- WHAT TO DO:
Locate the line containing "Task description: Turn" in the material below; repeat it and every line after it, exactly as written.

STORED DATA below:

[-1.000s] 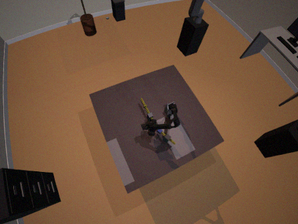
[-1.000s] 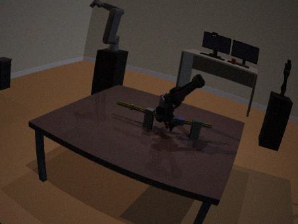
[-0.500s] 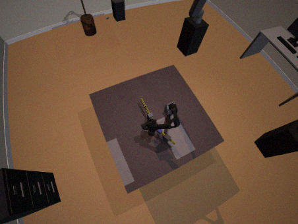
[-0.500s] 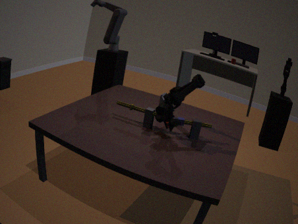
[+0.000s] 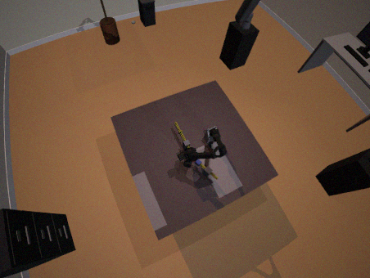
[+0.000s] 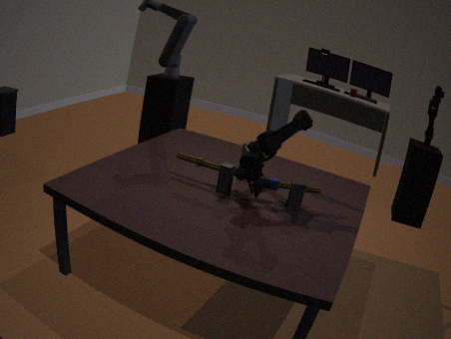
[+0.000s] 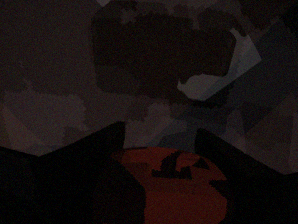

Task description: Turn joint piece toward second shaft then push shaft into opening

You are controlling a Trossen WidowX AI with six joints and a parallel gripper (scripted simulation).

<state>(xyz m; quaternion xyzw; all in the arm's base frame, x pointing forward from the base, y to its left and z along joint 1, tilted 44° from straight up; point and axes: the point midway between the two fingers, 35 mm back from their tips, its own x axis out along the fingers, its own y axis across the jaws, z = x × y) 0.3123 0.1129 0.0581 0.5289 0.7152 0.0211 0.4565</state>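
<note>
Now: the red square joint piece 50 mm above my gripper tip, 10 mm to the left of it and 10 mm behind it.
</note>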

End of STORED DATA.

- THE COMPLETED TASK:
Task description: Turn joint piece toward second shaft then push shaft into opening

You are controlling a Trossen WidowX AI with six joints and a parallel gripper (scripted simulation).

<state>(xyz m; quaternion xyzw; all in the arm's base frame, x pointing forward from the base, y to its left and z along joint 1, tilted 44° from straight up; point and axes: the point midway between the two fingers, 35 mm back from their tips, its own x axis out along the fingers, its own y axis across the jaws, z = x × y) 0.3123 0.1129 0.0581 0.5289 0.7152 0.0211 0.4565</state>
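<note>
Now: the red square joint piece 50 mm above my gripper tip, 10 mm to the left of it and 10 mm behind it.
</note>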

There is nothing more to add to the answer.